Regarding digital evidence, mobile devices are some of the most crucial evidence types you may encounter in your investigations. They contain a wealth of information like communication data, multimedia files, location information, and more. It’s not just the suspect’s phone that can play an essential role in an investigation. Victims, witnesses, and other third parties involved in an investigation may have information that could help. Is examining a “consent device” different than examining a seized device? In this blog, we will answer that question, and more so, the next time you encounter a consent device, you are well equipped to process it.
What is a consent mobile device and why are they important?
A consent mobile device has not been seized by a search warrant or other lawful power of seizure. Simply put, the device’s owner has voluntarily given their permission to law enforcement to examine the device and collect information from it. Typically, in this scenario, the owner will most likely provide the device passcode to facilitate access. In most cases, consent devices are obtained from victims or witnesses rather than suspects, where a device is usually seized from a suspect.
In some instances, evidence from consent devices can be just as challenging to examine as seized devices, depending on how the owner has set up the device. For example, the device owner tells you they have a photograph on their phone and provides consent to access and collect the photo.
Upon examination, you discover the photograph is in cloud storage. In this instance, the examiner must return the device to the owner, ask them to re-enable network connectivity, download the picture from the cloud save it locally, and then isolate the device again.

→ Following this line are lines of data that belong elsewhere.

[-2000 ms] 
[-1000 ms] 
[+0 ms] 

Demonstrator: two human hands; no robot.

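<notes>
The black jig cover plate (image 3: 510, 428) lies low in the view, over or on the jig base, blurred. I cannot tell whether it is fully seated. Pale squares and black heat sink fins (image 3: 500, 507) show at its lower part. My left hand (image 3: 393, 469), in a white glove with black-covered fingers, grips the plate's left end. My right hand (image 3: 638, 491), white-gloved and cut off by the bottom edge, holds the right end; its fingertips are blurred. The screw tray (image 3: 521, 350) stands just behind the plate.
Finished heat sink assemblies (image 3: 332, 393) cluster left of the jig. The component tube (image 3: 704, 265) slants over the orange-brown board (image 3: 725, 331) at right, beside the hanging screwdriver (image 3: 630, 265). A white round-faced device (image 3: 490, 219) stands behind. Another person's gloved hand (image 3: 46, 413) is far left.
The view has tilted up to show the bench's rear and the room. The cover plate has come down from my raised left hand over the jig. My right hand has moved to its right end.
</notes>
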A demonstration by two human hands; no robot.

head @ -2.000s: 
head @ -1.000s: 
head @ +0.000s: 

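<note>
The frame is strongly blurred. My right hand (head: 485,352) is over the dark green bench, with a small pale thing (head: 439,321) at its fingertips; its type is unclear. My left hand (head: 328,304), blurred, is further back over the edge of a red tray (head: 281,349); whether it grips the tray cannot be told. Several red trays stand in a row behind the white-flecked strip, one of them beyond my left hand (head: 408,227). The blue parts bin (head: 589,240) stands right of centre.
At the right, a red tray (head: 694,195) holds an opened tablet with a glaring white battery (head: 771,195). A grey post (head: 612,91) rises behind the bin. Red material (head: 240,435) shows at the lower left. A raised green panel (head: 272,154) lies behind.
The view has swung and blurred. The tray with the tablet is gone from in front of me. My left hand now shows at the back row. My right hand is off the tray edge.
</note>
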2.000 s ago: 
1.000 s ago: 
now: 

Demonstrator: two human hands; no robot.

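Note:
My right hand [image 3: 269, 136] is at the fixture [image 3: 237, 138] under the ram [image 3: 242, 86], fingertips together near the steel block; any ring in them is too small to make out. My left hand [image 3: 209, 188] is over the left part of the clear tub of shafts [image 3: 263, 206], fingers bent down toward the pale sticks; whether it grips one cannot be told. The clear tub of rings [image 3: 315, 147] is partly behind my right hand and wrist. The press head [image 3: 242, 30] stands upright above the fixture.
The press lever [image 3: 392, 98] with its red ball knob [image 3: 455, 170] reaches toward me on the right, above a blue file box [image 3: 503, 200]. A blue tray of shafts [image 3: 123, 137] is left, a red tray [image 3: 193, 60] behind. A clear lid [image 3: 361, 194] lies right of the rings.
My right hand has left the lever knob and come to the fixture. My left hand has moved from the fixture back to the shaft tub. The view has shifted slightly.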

In another example, the photo is embedded in a third-party application. If you only have consent to access the camera roll, you need further consent to access the third-party application.
Having first-hand experience in handling these types of technical challenges can make or break an investigation. One thing to remember is that device owners are usually not involved in investigations, nor do they have much knowledge of digital forensics. An investigator handling the examination of a consent device generally must be quick on their feet, and be well versed in all things technical, in order to know how to approach a device examination in a timely and legal manner with the best forensic tools available.
Time constraint issues
There are occasionally complexities with examining a device – consent can be withdrawn at any stage during the investigation by the device owner. If they change their mind, at any point, they can request their device back. Depending upon your jurisdiction’s applicable relevant policies, you may be required to immediately stop the technical examination, which means you might not get a complete extraction.

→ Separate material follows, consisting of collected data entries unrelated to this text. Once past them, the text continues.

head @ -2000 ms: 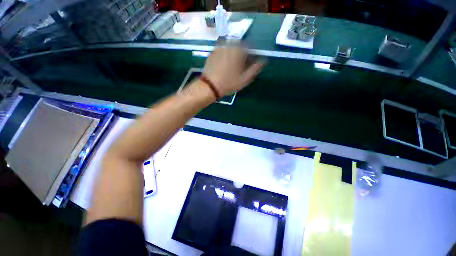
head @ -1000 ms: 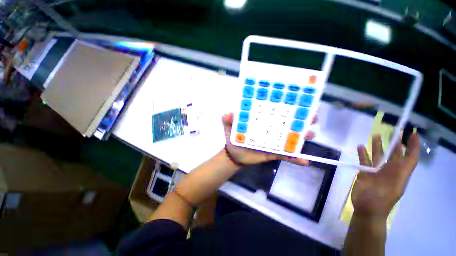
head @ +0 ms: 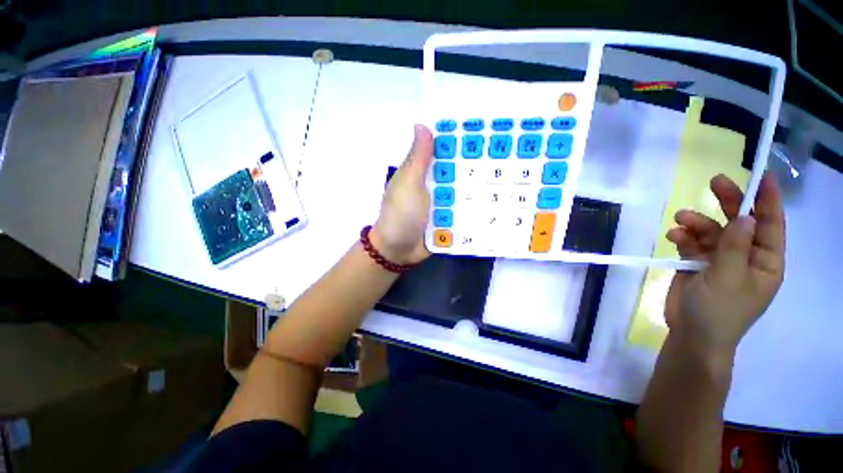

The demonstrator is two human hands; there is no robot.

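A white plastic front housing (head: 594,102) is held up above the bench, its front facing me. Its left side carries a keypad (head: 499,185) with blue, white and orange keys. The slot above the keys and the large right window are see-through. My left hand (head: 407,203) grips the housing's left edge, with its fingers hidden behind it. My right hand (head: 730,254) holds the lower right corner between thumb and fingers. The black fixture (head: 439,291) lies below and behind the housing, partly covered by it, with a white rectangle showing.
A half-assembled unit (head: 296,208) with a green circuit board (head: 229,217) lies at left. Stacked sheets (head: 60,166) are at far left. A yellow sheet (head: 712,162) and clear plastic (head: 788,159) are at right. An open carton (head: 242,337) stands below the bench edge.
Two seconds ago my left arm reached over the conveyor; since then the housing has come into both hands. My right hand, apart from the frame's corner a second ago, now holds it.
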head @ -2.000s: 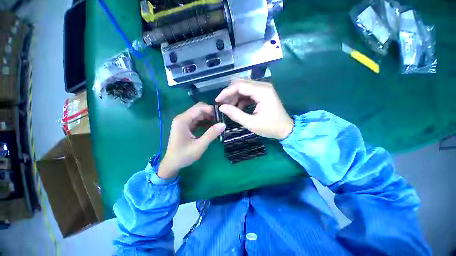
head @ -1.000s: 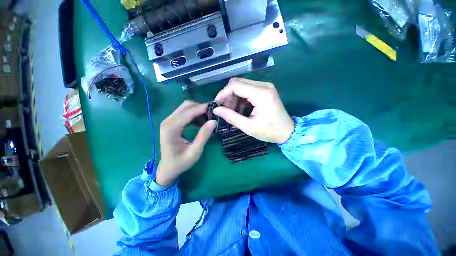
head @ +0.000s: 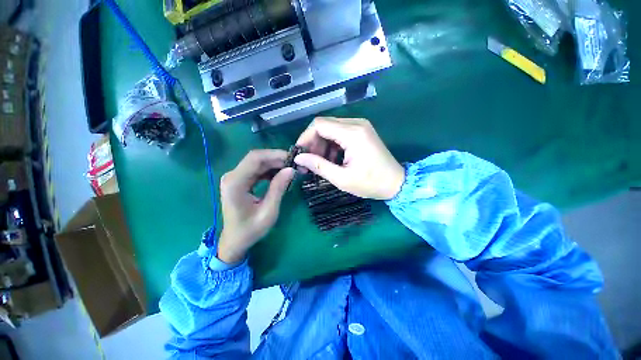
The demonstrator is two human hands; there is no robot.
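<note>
My left hand and my right hand meet fingertip to fingertip just in front of the machine. Between them they hold small dark component pieces, partly hidden by the fingers; how many I cannot tell. A row of thin dark component strips lies on the green mat below my right hand, its upper part hidden by that hand. The silver strip-cutting machine stands beyond my hands, with a dark ribbed roller across it.
A clear bag of small dark parts lies left of the machine, near a blue coiled cord. A yellow utility knife and labelled clear bags lie to the right. An open cardboard box is at the lower left.
The held dark piece was upright and longer two seconds ago; now a short, bunched shape shows between the fingertips. Both hands have shifted slightly left. The camera view has also shifted.
</note>
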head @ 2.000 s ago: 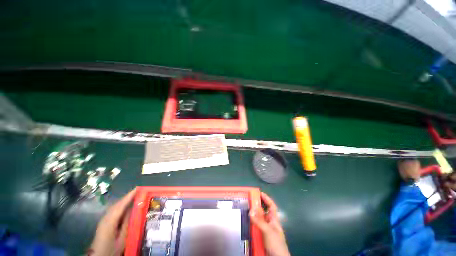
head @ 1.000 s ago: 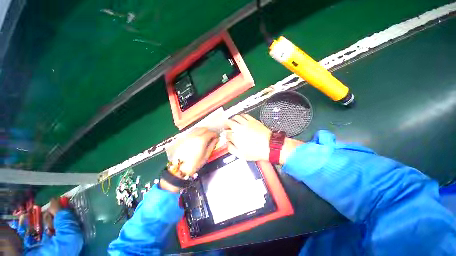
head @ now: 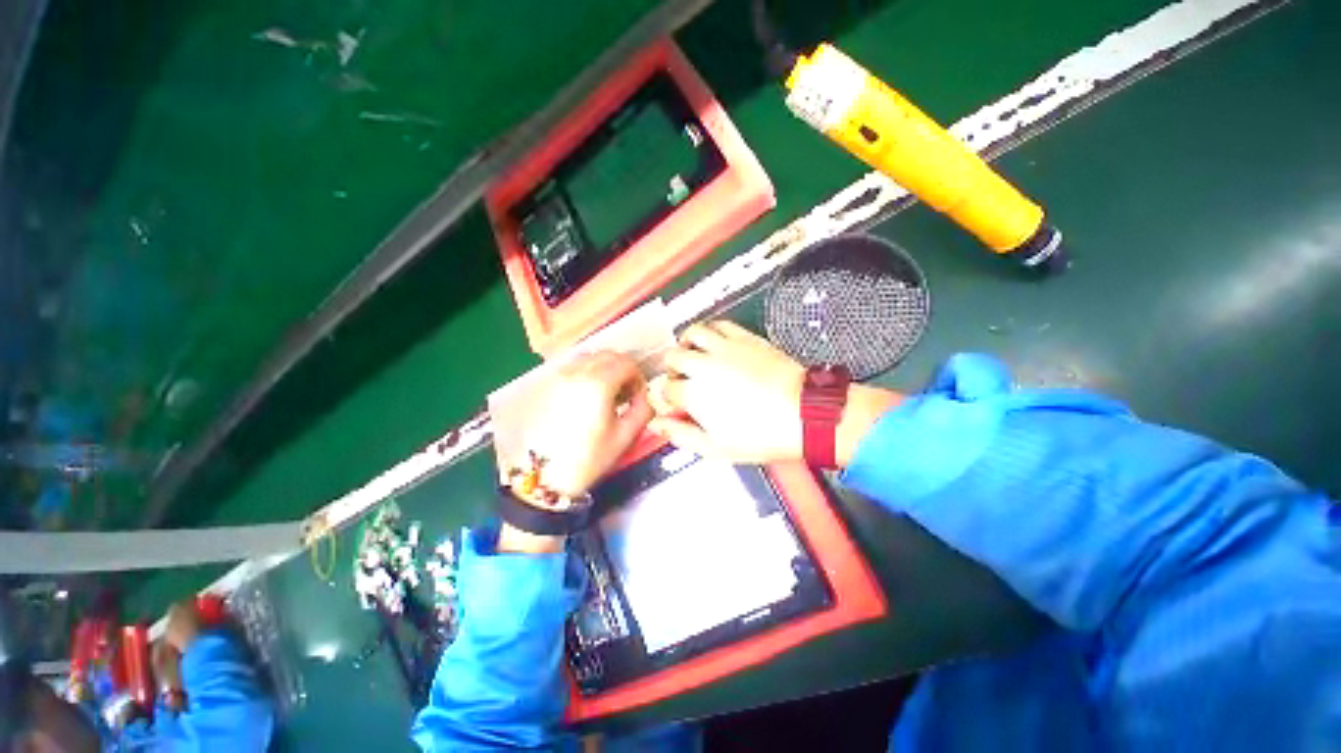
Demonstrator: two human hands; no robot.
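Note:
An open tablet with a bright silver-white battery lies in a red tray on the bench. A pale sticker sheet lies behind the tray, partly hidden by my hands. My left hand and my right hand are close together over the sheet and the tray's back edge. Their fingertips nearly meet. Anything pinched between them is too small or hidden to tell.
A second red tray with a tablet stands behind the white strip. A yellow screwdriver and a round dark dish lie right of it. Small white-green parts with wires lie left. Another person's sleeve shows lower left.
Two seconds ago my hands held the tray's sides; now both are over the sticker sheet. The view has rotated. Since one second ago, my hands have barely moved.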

Also, once consent devices are processed, they are returned to their owner. This means that the actual evidence is still on the device while you only have a forensic copy. In this situation you can request that the owner maintain the device pending the investigation’s completion to preserve data. This creates a heightened complexity associated with assuring the device is available for further review.

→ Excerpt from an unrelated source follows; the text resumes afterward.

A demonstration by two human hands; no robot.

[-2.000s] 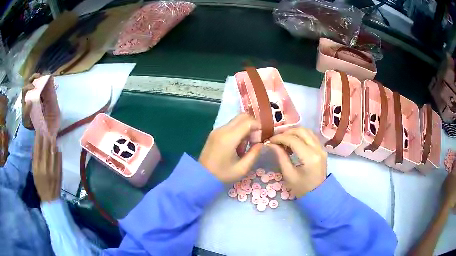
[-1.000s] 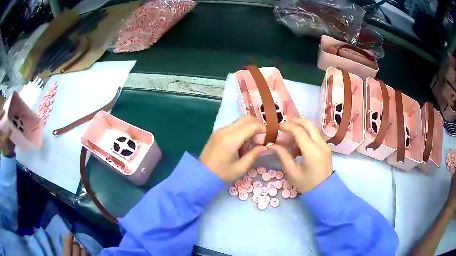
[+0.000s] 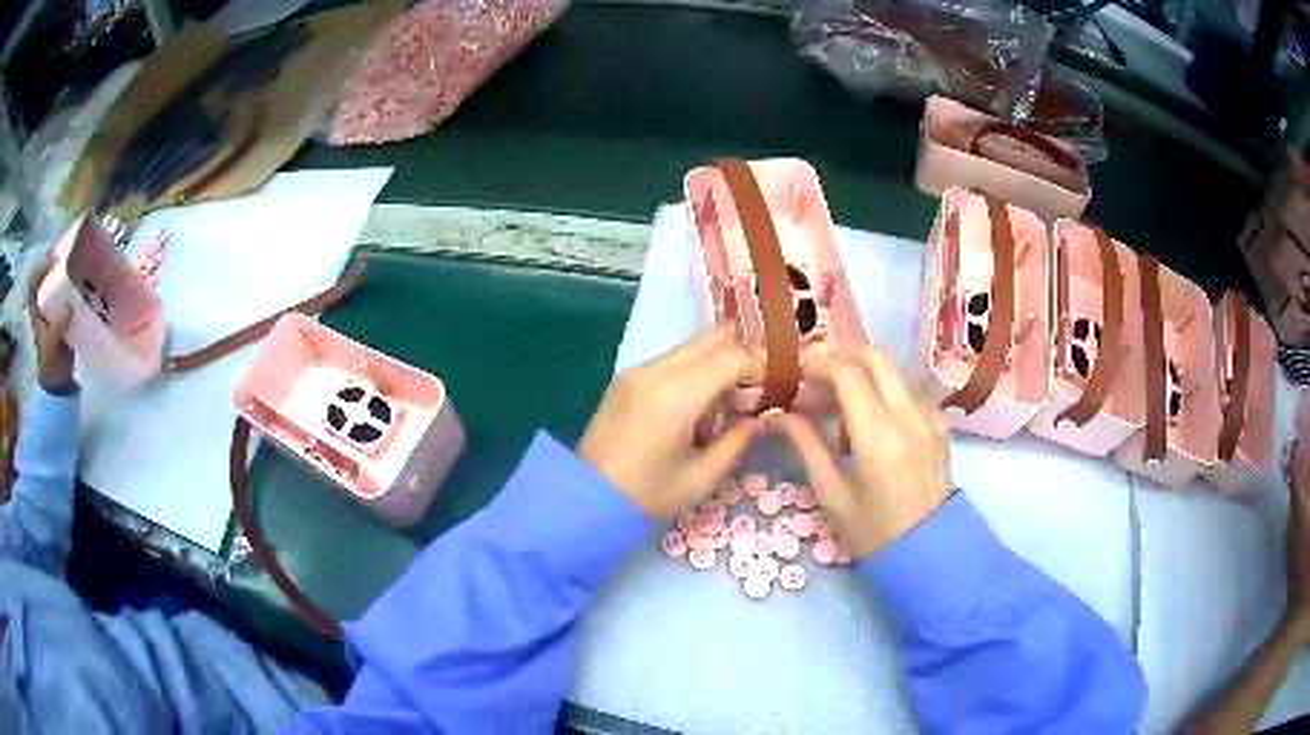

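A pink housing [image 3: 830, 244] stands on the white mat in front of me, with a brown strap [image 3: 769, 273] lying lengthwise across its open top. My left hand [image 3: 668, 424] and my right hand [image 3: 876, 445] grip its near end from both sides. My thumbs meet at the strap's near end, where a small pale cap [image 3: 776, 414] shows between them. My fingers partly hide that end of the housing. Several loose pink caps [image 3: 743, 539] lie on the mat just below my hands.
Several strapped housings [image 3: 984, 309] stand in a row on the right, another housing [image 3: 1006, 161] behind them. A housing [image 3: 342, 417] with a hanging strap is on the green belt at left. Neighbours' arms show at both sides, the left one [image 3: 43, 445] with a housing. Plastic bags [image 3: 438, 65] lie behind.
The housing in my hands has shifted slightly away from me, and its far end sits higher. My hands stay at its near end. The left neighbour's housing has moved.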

Always ensure that you treat the device with care and follow best practices for preserving digital evidence, whether the device is collected via consent or seizure. But, as always, follow the direction of the appropriate legal authority in your jurisdiction.
Note: The material and information in this resource are based on 30+ years of in-the-field experience from the Magnet Digital Forensic team and is intended for general information purposes only. As always, please refer to your department’s policies and procedures and state, local, and federal laws relating to digital forensics and investigations.